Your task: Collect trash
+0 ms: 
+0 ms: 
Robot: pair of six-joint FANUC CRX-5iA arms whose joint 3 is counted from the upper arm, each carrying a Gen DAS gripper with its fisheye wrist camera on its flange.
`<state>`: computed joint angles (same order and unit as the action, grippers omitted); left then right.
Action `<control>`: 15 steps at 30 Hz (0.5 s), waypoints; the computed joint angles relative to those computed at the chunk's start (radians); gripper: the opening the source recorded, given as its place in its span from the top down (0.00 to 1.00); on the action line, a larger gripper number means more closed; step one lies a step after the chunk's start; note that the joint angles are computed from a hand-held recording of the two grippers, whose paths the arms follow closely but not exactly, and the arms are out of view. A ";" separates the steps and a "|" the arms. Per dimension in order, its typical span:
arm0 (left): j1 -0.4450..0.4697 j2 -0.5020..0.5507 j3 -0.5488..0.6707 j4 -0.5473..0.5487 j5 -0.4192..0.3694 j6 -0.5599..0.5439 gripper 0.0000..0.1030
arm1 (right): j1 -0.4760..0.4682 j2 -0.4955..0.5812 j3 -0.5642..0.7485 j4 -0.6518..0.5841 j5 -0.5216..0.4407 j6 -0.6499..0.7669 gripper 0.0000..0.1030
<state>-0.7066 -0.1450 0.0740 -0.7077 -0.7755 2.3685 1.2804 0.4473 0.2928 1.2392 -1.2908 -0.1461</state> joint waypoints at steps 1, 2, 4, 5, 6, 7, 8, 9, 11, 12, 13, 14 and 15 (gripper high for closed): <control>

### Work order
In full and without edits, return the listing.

### Response
Your task: Collect trash
+0 ms: 
+0 ms: 
Robot: pair of six-joint FANUC CRX-5iA arms whose joint 3 is counted from the upper arm, each carrying a Gen DAS gripper with its fisheye wrist camera on its flange.
`<state>`: computed joint angles (same order and unit as the action, grippers omitted); left then right.
Action `<control>`: 15 steps at 30 Hz (0.5 s), waypoints; the computed joint angles relative to those computed at the chunk's start (radians); gripper: the opening the source recorded, given as its place in its span from the top down (0.00 to 1.00); on the action line, a larger gripper number means more closed; step one lies a step after the chunk's start; note that the joint angles are computed from a hand-held recording of the two grippers, whose paths the arms follow closely but not exactly, and the arms are out of view. A ";" separates the steps and a "|" the arms. Per dimension in order, its typical span:
arm0 (left): j1 -0.4450..0.4697 j2 -0.5020..0.5507 j3 -0.5488..0.6707 j4 -0.5473..0.5487 j5 -0.4192..0.3694 j6 -0.5599..0.5439 gripper 0.0000..0.1030
arm1 (right): j1 -0.4760..0.4682 j2 -0.4955..0.5812 j3 -0.5642..0.7485 j4 -0.6518..0.5841 j5 -0.5216..0.4407 j6 -0.6499..0.7669 gripper 0.0000..0.1030
<state>-0.7066 -0.1450 0.0740 -0.7077 -0.7755 2.3685 1.2804 0.4473 0.2928 1.2392 -1.2908 -0.1461</state> joint waypoints at steps 1, 2, 4, 5, 6, 7, 8, 9, 11, 12, 13, 14 and 15 (gripper high for closed): <control>

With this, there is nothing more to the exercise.